13. Ticari ve özel kayıplar söz konusu olduğunda, Hükümetin tazminat maliyetinin çoğunu, hatta tamamını bankalardan ve özel işletmelerden alınan katkılarla karşılamayı umduğu artık açıktır. Ayaklanmalardan kısa bir süre sonra, Ticaret ve Sanayi Odaları himayesinde İstanbul'da bir iş adamları komitesi kuruldu ve ayaklanmalar sırasında hasar gören veya mal kaybına uğrayan kişilerin yardımı için abonelik toplama sorumluluğu verildi. Komite, Başbakan'ın 5.000 Türk lirası bağışı ve çeşitli Devlet bankaları ile diğer Hükümet kontrolündeki işletmelerden gelen daha büyük bağışlarla başlatıldı. Merkez Bankası, Ziraat Bankası, Sümer Bank ve İstanbul Belediyesi gibi kuruluşlardan gelen en büyük bireysel bağışlar 500.000 Türk lirası olmuştur.

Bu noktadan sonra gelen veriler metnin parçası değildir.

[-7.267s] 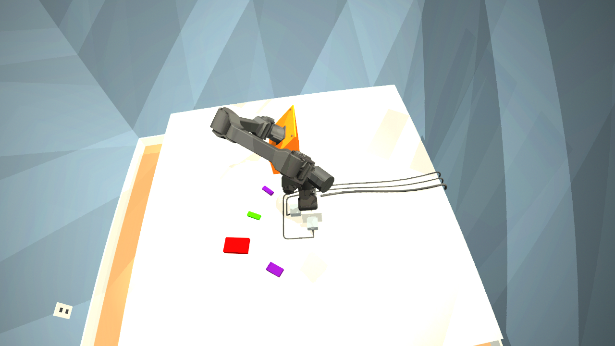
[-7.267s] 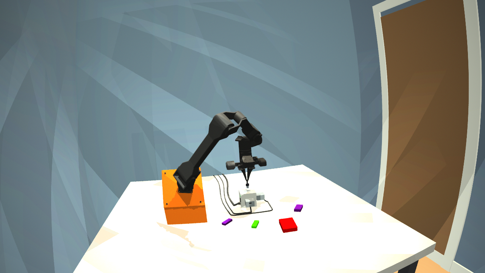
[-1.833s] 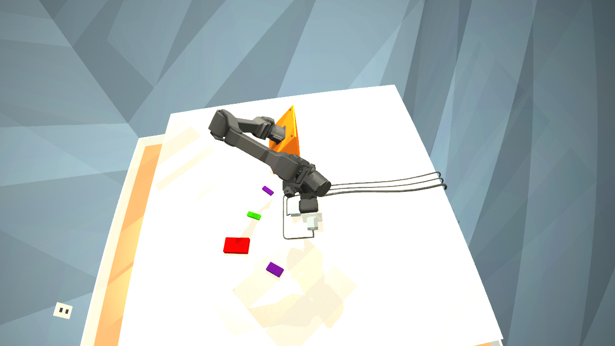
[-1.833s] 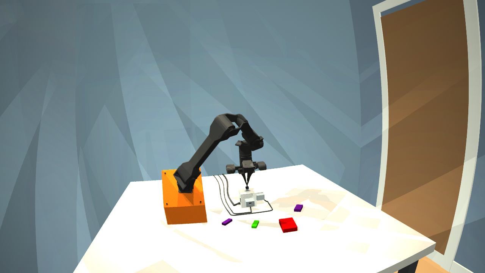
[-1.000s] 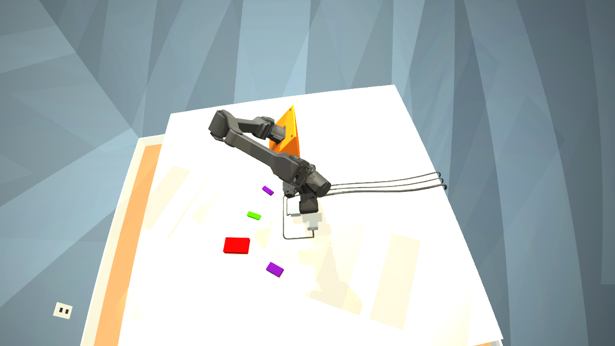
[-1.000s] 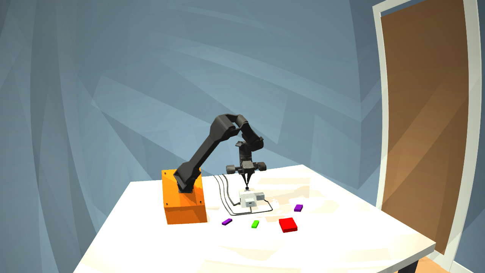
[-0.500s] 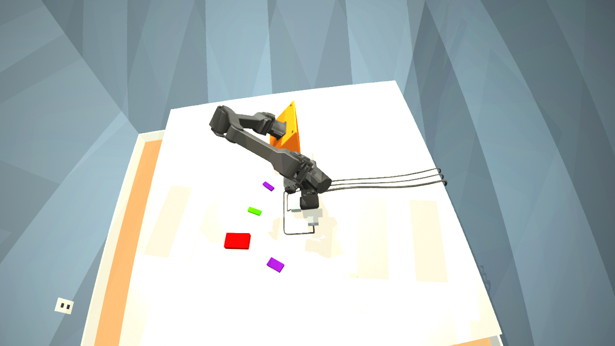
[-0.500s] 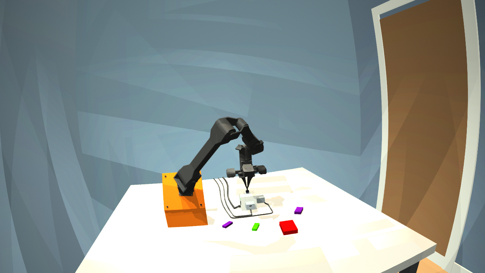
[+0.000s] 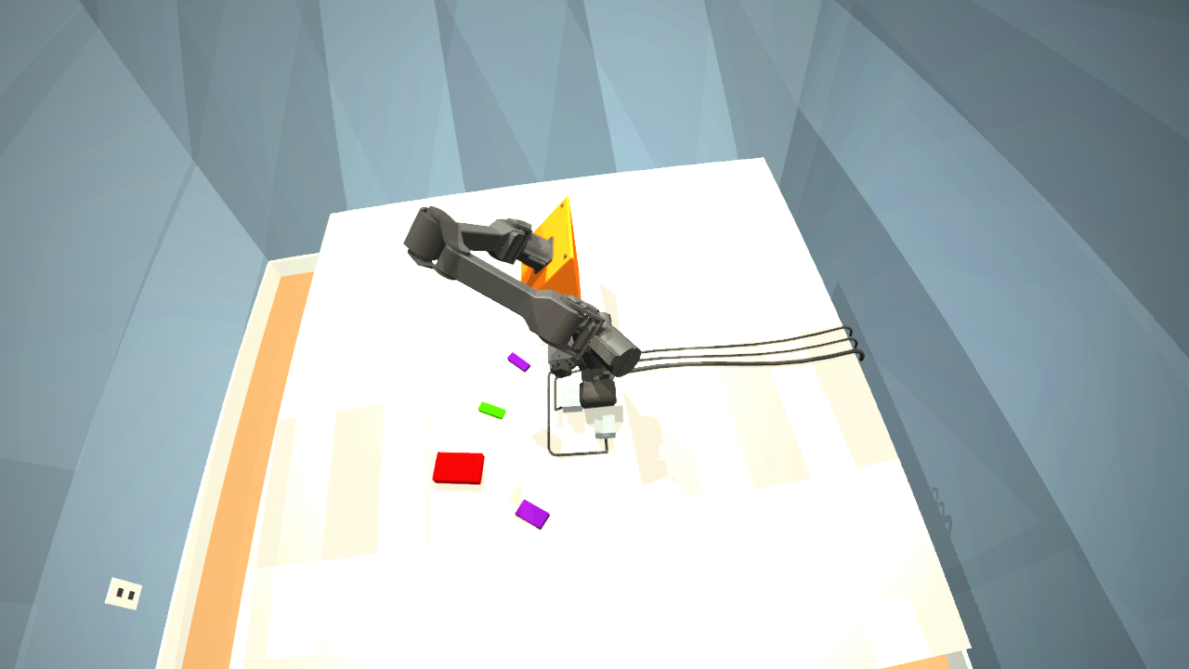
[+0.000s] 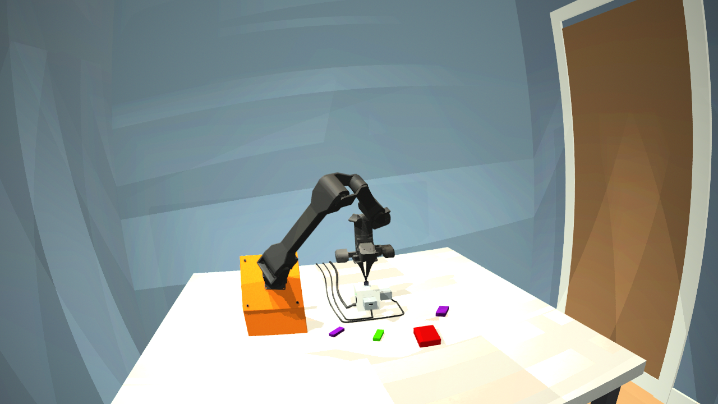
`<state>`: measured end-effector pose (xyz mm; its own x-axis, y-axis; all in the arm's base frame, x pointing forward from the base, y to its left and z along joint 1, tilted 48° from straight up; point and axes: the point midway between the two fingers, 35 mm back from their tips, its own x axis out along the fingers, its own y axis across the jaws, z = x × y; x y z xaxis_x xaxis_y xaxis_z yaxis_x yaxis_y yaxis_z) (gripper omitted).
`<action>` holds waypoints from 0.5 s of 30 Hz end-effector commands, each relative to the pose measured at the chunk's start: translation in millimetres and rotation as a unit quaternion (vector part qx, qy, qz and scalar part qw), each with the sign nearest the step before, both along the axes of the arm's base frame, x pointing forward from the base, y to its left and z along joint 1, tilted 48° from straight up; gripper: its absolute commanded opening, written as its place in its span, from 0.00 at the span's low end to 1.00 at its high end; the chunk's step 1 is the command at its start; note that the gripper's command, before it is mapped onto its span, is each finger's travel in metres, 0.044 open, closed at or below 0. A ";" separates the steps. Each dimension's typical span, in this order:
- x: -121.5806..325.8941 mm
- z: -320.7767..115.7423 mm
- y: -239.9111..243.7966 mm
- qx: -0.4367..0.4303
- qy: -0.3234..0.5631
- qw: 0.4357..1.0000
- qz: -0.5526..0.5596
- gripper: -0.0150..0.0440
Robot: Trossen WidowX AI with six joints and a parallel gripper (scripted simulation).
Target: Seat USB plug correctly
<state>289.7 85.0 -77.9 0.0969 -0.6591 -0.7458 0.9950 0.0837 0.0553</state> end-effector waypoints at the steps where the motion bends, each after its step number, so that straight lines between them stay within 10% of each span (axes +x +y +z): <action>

O zamandan beri Komite İstanbul'daki işyerlerinden sistematik olarak bağış toplamaktadır. Bağışlar nominal olarak gönüllü olsa da, aslında firmaların uymaktan başka seçeneği yoktur ve bağışlarının miktarı Komite tarafından belirlenir. Türkiye'nin diğer bölgelerindeki firmalardan da bazı bağışlar bildirilmiştir ancak verginin asıl etkisi, aslında olduğu gibi, İstanbul'daki tüccar ve sanayicilere düşmektedir. Ancak bağışçılar, Maliye Bakanı'nın gelir vergisi ve şirket vergisi amacıyla değerlendirmelerinin bağışlarının miktarı kadar azaltılacağına dair duyurusunu okumanın memnuniyetini yaşamaktadırlar. Ayaklanmalarda asıl mağdur olan azınlık toplulukları muaf tutulmamış olsa da, ayaklanmalarda gerçekten zarar gören hiçbir firma bağış kapsamına alınmamıştır. Yabancı firmalara henüz yaklaşılmamış olsa da, bunun olmasını beklemektedirler. Her halükarda, gönüllü bir bağışla böyle bir yaklaşımın öngörüldüğünü söyleyebiliriz.
14. Bir komite katkı toplarken, tazminat taleplerini almak üzere ikinci bir komite kuruldu. Talep sahiplerine 15 Ekim'e kadar öngörülen formlarda ticari veya özel zarar beyanları sunmaları talimatı verildi. Talep Komitesi, bu talepleri doğruladıktan sonra bunları Yardım Komitesi'ne iletecek. Komite, bağışlardan toplanan fonlardan kaynaklarının sınırına kadar ödeme yapacak. Komitenin tahsilatlarının, ayaklanmaların yol açtığı zararla orantılı olması pek olası değil. Çok az mağdur, kaybettiklerinin küçük bir yüzdesinden fazlasını almayı bekliyor. İstanbul Ticaret Odası Genel Sekreteri, İstanbul'daki Sekreteriyle görüştüğünde, Talep Komitesi'nin amacının tazminat taleplerini mümkün olduğunca küçük bir rakama düşürmek olduğunu neredeyse kabul etti. Yardım Komitesi tarafından toplanan bağışların taleplerin tamamının ödenmesi için yeterli olma ihtimalinin düşük olduğunu kabul etti, ancak Başbakan'ın Hükümet'in toplanan toplam tutara bir şeyler eklemeye hazır olabileceğine dair ipuçları verdiğini söyledi. Genel olarak, ödenen tazminatın, yaşanan kayıpların küçük bir kısmından fazlasını karşılaması olasılığı düşük. Azınlık toplulukları, geleceklerini yeniden inşa etmek için açıkça kendi enerjilerine ve kaynaklarına güvenmek zorunda kalacaklar.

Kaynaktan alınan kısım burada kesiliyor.